Meiosis therefore cannot, on its own, produce all the genetic variation observed in a species — it can only reshuffle the alleles already present. Mutation is also required to generate the original variation that meiosis then redistributes. However, meiosis is enormously efficient at this redistribution, and combined with fertilisation it is the dominant source of routine differences between offspring within one generation. [1 — evaluative judgement that meiosis alone cannot produce all variation; mutation is also needed]

This is the lesson's two-purpose framing of meiosis: it supports continuity by halving chromosome number so fertilisation restores rather than doubles it, and it supports variation by reshuffling existing alleles through both crossing over and independent assortment. [1 — links explicitly to lesson's continuity + variation framing]
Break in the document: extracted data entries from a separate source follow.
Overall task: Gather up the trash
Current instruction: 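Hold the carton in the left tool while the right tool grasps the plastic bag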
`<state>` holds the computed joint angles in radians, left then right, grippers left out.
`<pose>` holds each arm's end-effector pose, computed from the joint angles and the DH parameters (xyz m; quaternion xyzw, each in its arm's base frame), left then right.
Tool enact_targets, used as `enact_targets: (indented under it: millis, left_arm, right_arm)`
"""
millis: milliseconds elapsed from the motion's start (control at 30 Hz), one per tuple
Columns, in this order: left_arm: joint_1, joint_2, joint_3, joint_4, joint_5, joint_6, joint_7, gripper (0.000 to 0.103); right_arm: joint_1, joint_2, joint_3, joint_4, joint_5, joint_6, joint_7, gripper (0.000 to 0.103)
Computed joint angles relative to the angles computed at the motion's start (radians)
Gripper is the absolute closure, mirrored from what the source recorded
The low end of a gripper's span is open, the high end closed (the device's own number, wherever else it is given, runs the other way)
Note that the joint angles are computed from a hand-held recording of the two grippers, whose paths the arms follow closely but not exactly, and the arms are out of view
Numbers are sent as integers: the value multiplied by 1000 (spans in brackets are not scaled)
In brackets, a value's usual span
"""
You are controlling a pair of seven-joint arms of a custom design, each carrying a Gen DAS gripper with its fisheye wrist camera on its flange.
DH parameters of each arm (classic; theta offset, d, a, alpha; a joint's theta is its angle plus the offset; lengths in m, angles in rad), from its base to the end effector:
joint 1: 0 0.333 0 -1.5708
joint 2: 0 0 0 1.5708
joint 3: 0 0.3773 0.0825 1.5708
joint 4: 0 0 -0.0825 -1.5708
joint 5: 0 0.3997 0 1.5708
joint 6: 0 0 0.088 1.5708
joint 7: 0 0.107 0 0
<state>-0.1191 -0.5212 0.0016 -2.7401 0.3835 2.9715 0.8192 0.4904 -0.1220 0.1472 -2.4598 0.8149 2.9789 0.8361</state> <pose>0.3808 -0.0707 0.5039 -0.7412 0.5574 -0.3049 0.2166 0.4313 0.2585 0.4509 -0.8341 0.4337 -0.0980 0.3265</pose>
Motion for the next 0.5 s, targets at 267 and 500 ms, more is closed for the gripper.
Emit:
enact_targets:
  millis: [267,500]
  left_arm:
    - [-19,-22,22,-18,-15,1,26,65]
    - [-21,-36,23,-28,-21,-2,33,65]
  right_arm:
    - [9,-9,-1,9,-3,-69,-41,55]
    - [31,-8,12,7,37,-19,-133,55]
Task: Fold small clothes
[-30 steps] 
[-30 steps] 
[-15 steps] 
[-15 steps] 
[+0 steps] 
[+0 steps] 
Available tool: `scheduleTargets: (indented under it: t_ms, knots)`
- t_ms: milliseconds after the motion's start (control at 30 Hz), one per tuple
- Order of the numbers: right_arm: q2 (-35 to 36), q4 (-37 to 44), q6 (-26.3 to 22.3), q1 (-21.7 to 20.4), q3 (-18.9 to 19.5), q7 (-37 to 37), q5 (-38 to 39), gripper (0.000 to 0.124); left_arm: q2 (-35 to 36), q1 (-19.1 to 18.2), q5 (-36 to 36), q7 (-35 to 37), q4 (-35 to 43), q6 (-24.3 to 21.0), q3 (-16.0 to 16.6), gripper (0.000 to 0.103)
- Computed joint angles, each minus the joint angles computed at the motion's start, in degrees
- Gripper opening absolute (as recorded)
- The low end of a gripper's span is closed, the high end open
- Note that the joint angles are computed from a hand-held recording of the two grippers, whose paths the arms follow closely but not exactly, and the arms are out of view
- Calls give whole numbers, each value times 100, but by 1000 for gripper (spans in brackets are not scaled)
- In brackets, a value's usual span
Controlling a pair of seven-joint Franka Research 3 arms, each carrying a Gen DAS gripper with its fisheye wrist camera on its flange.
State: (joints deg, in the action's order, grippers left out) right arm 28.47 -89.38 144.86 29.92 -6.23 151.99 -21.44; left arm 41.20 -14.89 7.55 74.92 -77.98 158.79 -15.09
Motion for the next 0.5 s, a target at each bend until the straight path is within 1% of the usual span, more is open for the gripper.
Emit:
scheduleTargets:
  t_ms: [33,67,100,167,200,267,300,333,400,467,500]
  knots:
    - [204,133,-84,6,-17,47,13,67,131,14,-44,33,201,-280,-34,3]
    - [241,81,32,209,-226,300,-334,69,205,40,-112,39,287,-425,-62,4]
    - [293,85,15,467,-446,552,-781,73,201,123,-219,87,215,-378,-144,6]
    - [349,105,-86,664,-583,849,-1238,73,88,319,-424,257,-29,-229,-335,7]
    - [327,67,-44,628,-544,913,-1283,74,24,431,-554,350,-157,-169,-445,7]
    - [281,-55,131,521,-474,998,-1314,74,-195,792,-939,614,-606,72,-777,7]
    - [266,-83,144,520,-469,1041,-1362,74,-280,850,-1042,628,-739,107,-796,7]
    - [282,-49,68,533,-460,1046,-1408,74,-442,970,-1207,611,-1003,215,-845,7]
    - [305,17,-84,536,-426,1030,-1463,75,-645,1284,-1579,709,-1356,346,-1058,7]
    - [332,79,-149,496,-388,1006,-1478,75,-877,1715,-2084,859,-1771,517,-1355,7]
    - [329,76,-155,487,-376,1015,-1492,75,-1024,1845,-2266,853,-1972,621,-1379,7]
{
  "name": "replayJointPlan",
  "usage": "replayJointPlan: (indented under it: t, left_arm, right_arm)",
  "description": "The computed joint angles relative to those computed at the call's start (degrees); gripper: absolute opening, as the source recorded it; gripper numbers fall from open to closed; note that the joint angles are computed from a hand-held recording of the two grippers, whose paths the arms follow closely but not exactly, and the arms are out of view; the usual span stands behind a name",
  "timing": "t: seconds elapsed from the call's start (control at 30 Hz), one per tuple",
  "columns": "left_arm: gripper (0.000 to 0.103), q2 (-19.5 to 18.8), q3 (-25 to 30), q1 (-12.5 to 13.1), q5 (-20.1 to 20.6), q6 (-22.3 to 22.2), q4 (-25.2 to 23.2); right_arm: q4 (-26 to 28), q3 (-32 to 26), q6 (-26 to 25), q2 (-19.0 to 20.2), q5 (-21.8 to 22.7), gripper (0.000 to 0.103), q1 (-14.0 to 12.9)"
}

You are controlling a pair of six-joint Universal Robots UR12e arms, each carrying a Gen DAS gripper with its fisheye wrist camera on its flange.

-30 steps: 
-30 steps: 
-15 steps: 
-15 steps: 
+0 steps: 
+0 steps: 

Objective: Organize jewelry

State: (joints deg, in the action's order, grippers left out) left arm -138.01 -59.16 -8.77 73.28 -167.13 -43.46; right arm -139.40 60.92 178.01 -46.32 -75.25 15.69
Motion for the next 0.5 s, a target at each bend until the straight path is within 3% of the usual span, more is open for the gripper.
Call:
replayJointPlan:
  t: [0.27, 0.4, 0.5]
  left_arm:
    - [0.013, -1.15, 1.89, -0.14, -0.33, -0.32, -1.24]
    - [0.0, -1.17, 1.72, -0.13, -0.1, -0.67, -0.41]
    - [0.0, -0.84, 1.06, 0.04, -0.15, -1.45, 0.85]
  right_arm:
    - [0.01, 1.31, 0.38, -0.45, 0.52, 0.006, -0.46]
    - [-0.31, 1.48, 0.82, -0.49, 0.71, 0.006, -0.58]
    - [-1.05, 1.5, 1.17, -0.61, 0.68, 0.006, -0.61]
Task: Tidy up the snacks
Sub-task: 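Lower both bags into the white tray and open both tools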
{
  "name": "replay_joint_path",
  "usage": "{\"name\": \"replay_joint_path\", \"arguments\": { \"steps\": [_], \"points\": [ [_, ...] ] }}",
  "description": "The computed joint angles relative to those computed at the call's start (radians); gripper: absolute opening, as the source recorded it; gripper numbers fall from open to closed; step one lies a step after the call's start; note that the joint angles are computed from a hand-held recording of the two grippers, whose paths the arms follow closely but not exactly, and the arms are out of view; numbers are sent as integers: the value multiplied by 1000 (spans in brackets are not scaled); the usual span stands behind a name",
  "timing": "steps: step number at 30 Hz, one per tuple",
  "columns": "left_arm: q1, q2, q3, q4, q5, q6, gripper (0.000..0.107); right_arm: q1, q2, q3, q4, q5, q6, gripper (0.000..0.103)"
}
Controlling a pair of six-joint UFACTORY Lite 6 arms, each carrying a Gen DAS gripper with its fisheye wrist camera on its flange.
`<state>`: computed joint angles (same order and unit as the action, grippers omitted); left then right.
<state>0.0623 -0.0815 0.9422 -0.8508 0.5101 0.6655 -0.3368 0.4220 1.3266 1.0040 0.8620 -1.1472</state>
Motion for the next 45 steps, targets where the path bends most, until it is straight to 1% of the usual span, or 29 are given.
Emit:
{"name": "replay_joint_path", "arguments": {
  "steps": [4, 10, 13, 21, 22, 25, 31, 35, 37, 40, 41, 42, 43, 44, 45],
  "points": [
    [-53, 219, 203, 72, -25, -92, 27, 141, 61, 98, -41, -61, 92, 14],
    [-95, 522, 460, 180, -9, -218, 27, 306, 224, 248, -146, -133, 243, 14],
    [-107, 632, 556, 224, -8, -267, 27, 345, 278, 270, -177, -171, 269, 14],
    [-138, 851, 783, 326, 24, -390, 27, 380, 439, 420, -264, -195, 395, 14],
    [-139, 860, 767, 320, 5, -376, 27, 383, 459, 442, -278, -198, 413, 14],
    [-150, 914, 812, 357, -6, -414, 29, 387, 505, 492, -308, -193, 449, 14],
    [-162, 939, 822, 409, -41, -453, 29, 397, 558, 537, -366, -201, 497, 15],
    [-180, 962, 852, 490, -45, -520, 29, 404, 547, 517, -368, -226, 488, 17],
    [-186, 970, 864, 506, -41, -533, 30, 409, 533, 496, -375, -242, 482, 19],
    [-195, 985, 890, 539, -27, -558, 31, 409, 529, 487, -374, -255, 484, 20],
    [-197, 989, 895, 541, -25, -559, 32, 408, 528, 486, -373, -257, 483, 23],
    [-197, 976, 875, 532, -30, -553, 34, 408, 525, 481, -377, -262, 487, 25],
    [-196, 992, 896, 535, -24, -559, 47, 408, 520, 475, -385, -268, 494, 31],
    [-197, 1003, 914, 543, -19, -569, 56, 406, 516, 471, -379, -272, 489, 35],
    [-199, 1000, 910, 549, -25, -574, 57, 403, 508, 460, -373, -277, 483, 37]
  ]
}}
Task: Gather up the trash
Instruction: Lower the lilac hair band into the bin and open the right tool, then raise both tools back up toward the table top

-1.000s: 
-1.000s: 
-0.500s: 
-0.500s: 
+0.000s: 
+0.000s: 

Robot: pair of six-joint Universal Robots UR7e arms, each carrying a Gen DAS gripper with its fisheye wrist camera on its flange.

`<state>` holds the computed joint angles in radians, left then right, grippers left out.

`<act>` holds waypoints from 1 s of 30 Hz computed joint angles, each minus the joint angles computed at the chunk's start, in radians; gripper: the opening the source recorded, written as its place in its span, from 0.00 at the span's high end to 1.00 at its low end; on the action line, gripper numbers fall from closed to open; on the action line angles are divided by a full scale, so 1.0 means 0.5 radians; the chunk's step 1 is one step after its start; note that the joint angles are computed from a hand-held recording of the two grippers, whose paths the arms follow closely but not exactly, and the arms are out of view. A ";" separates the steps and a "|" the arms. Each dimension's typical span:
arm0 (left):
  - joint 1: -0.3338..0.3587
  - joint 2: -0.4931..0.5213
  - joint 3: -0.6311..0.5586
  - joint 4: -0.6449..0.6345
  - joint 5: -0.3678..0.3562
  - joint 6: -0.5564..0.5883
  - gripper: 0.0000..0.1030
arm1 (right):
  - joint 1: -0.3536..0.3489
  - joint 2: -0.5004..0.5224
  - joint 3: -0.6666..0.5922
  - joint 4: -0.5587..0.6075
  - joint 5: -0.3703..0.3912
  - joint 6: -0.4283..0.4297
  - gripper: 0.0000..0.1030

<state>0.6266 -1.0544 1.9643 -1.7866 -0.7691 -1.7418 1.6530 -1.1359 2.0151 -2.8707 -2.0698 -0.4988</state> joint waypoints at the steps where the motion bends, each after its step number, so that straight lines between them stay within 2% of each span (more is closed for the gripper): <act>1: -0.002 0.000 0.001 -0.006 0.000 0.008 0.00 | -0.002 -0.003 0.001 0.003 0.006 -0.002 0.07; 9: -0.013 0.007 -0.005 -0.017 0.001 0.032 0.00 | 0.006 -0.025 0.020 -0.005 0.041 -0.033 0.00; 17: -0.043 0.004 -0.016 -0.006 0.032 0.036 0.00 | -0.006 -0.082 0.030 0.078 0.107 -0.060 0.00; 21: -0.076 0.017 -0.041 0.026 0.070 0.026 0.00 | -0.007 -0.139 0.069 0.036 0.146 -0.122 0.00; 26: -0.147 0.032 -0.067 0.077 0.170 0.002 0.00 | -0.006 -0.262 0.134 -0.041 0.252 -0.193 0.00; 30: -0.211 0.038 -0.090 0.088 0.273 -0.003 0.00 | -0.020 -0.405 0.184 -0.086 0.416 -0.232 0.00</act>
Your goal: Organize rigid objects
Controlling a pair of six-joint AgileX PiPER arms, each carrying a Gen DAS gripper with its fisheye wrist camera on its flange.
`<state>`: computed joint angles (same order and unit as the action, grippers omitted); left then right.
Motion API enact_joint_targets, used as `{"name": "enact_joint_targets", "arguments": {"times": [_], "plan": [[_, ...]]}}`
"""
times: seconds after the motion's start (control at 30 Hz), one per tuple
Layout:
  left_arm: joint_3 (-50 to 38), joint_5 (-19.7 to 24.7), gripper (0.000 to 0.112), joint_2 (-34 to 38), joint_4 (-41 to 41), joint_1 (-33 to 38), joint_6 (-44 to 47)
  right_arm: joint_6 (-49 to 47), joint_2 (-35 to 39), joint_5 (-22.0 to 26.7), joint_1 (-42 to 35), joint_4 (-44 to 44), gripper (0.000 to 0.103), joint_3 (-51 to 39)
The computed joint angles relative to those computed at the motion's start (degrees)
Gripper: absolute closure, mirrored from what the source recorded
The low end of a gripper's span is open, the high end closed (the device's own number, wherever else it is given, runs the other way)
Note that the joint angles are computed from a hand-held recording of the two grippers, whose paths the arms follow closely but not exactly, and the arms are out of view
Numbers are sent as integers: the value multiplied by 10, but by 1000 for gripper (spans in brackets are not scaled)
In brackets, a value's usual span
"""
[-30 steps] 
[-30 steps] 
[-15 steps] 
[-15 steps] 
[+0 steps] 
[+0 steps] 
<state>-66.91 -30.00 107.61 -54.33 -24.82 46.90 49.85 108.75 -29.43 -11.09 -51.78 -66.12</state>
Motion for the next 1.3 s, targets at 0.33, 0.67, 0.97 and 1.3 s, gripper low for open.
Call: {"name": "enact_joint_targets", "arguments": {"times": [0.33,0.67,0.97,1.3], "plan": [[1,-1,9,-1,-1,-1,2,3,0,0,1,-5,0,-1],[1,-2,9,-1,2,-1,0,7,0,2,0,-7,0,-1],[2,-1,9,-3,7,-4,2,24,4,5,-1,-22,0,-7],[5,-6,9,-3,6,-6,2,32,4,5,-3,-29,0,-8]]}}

Marking notes (per criterion).

1 mark — Identifies the timing of each variation source (independent assortment at metaphase I; crossing over at prophase I).
1 mark — Identifies what each changes (which homologue goes where vs. allele combinations within a chromosome).
1 mark — Uses at least one quantitative figure from the table (e.g. 2²³ ≈ 8.4 million; 2–3 crossovers/arm).
1 mark — Explains how the two mechanisms combine to multiply variation.
1 mark — Clearly distinguishes "new combinations of existing alleles" from "new alleles".
1 mark — Names mutation as the source of new alleles and identifies it as not a meiotic mechanism.
1 mark — Reaches an evaluative judgement that meiosis alone is insufficient — mutation is also required to generate the variation that meiosis redistributes.
1 mark — Links explicitly to the lesson's framing of meiosis as supporting both continuity (chromosome-number stability) and variation (allele reshuffling).